■ Problem to work on ■
Copy, from the data below, every line that has "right" in it.

■ Collected data ■

Segment Open

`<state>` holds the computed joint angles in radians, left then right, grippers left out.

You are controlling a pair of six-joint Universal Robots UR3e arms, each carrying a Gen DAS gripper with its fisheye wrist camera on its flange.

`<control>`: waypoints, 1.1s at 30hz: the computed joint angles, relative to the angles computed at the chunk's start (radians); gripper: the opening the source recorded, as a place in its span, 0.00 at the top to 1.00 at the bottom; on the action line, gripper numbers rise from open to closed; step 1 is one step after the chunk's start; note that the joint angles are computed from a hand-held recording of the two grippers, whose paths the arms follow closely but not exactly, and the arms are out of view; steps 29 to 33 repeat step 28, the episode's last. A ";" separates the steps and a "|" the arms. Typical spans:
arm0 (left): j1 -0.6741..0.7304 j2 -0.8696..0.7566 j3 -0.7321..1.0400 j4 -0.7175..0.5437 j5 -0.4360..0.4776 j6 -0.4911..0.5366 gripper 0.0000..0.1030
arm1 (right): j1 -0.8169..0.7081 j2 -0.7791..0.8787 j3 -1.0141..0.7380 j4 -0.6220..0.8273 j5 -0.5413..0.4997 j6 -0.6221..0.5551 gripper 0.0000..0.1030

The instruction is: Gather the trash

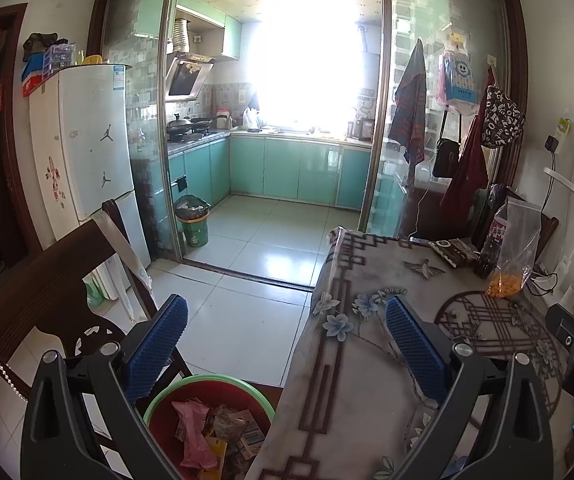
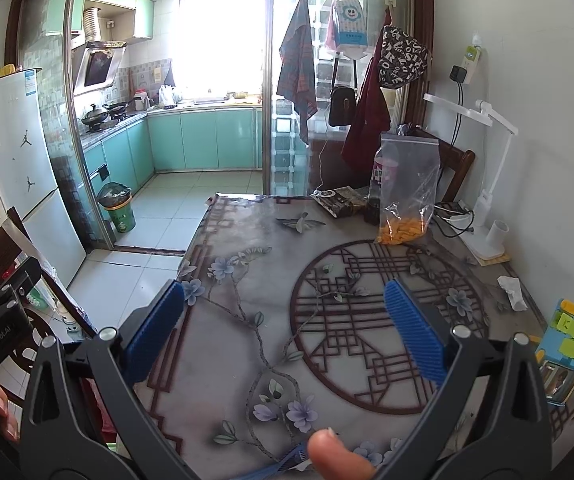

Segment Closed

■ Answer box ■
`<state>` holds the computed joint angles in radians, left then right, grippers left out.
arm1 (right): j1 -0.8169..0.7081 j2 -0.7791..0.8787 j3 -1.0141..0.7380 j4 -0.6220..0.8273 j5 -0.5413..0.4997 j6 -0.6221..0.5551 gripper 0.0000..0.1030

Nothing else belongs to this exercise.